EXERCISE = Please print each entry below exactly as it reads.

Extracted records
★ ★ ★ ★

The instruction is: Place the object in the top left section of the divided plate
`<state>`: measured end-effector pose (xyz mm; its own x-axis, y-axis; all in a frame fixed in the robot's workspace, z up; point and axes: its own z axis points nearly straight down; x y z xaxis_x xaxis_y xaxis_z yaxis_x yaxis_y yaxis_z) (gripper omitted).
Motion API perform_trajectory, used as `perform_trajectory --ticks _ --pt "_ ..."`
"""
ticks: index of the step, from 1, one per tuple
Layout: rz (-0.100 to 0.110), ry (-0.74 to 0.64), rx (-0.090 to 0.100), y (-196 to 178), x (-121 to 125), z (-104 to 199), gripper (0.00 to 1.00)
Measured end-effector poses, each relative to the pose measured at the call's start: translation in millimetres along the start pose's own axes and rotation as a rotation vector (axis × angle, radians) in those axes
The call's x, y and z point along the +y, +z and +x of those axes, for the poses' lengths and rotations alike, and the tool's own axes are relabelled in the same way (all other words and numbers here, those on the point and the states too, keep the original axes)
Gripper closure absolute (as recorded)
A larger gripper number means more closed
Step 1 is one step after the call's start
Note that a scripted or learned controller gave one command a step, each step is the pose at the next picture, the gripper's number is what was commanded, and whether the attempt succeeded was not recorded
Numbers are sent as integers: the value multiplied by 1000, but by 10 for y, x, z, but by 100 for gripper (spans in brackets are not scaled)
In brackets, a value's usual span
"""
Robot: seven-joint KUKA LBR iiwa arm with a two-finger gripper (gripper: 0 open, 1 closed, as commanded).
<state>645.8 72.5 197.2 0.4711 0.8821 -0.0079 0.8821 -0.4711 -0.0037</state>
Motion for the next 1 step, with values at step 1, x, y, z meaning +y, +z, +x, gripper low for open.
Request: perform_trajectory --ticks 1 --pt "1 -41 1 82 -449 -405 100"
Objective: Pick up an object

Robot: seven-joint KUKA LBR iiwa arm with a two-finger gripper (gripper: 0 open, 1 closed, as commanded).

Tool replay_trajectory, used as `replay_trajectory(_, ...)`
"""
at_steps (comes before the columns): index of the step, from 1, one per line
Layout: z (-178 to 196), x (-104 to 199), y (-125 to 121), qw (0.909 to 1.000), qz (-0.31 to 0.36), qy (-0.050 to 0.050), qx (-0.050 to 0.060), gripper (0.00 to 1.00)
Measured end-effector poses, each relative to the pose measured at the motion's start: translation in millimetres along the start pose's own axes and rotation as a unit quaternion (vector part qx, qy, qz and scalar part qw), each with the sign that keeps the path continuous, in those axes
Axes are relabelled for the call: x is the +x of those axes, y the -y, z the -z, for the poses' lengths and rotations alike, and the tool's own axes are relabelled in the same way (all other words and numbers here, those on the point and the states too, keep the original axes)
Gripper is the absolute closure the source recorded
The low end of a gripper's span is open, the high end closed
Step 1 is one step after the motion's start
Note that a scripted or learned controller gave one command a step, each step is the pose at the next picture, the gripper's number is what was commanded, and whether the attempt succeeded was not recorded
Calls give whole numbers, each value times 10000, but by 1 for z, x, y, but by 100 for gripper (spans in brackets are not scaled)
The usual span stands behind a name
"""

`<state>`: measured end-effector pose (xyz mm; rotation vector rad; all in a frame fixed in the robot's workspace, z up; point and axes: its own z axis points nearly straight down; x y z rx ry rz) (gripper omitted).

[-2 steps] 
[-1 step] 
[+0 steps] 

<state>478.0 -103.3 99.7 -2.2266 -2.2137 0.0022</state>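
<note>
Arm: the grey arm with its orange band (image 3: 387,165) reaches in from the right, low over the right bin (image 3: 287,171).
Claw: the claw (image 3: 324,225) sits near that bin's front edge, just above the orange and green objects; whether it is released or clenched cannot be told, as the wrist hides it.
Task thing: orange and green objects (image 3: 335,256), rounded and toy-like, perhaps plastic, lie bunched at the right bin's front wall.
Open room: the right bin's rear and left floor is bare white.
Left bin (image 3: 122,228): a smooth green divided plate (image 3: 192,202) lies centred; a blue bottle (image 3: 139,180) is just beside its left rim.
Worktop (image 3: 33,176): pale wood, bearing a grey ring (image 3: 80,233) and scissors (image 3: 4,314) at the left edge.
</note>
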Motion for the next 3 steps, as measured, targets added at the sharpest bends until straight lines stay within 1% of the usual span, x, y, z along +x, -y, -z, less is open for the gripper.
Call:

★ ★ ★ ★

YOUR RESPONSE =
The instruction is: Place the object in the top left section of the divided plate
`<state>`: measured end-effector pose (xyz mm; its own x-axis, y-axis; all in a frame fixed in the robot's workspace, z up; point and axes: its own z axis points nearly straight down; x y z xaxis_x xaxis_y xaxis_z yaxis_x yaxis_y yaxis_z) (gripper omitted).
Motion API perform_trajectory, used as `perform_trajectory --ticks _ --pt "_ ..."`
"""
ticks: index of the step, from 1, one per tuple
Layout: rz (-0.100 to 0.110), ry (-0.74 to 0.64), rx (-0.090 to 0.100), y (-196 to 178), x (-121 to 125), z (-104 to 199), gripper (0.00 to 1.00)
Measured end-effector poses, each relative to the pose measured at the call's start: translation in millimetres along the start pose's own axes and rotation as a rotation vector (axis × angle, radians) in those axes
The call's x, y and z point along the +y, +z and +x of those axes, for the poses' lengths and rotations alike, and the tool's own axes are relabelled in the same way (all other words and numbers here, those on the point and the states too, keep the original axes)
Gripper closure absolute (as recorded)
A larger gripper number means more closed
Step 1 is one step after the call's start
Note that a scripted or learned controller gave one command a step, each step is the pose at the next picture, the gripper's number is what was commanded, and whether the attempt succeeded was not recorded
Numbers are sent as integers: the value multiplied by 1000, but by 10 for y, x, z, but by 100 for gripper (spans in brackets are not scaled)
In brackets, a value's usual span
"""
Robot: seven-joint KUKA LBR iiwa arm with a two-finger gripper (gripper: 0 open, 1 closed, as commanded).
<state>645.8 72.5 197.2 0.4711 0.8821 -0.0079 0.8821 -0.4711 -0.0037</state>
Motion for the next 1 step, with values at step 1, x, y, z meaning +y, +z, +x, gripper low for open.
Request: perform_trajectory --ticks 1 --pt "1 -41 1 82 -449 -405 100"
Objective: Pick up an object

Robot: seven-joint KUKA LBR iiwa arm with a two-finger gripper (gripper: 0 open, 1 closed, as commanded).

Tool replay_trajectory, used as `replay_trajectory(_, ...)`
"""
at_steps (comes before the columns): index of the step, from 1, one per line
Layout: z (-178 to 196), x (-104 to 199), y (-125 to 121), qw (0.909 to 1.000), qz (-0.31 to 0.36), qy (-0.050 to 0.050), qx (-0.050 to 0.060), gripper (0.00 to 1.00)
Measured end-effector poses, each relative to the pose measured at the motion's start: translation in millimetres along the start pose's own axes and rotation as a unit quaternion (vector part qx, qy, qz and scalar part qw), each with the sign that keeps the path continuous, in those axes
Axes are relabelled for the call: x is the +x of those axes, y the -y, z the -z, for the poses' lengths and rotations alike, and the tool's own axes are relabelled in the same way (all other words and numbers here, those on the point and the states too, keep the original axes)
Gripper is the absolute closure the source recorded
The low end of a gripper's span is open, the high end closed
Step 1 is one step after the motion's start
Note that a scripted or learned controller gave one command a step, each step is the pose at the next picture, the gripper's number is what was commanded, and whether the attempt succeeded was not recorded
Calls give whole numbers, each value times 10000, but by 1 for z, x, y, but by 100 for gripper (spans in brackets are not scaled)
The usual span stands behind a name
"""

`<state>`: measured end-effector pose (xyz mm; rotation vector rad; all in a frame fixed in the robot's workspace, z up; point and axes: its own z axis points nearly straight down; x y z rx ry rz) (gripper omitted).

[-2 steps] 
[-1 step] 
[+0 steps] 

<state>478.0 -103.3 99.7 -2.2266 -2.2137 0.0022</state>
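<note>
Arm: the grey arm with its orange band (image 3: 387,165) reaches in from the right, low over the right bin (image 3: 287,171).
Claw: the claw (image 3: 324,225) sits near that bin's front edge, just above the orange and green objects; whether it is released or clenched cannot be told, as the wrist hides it.
Task thing: orange and green objects (image 3: 335,256), rounded and toy-like, perhaps plastic, lie bunched at the right bin's front wall.
Open room: the right bin's rear and left floor is bare white.
Left bin (image 3: 122,228): a smooth green divided plate (image 3: 192,202) lies centred; a blue bottle (image 3: 139,180) is just beside its left rim.
Worktop (image 3: 33,176): pale wood, bearing a grey ring (image 3: 80,233) and scissors (image 3: 4,314) at the left edge.
</note>
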Motion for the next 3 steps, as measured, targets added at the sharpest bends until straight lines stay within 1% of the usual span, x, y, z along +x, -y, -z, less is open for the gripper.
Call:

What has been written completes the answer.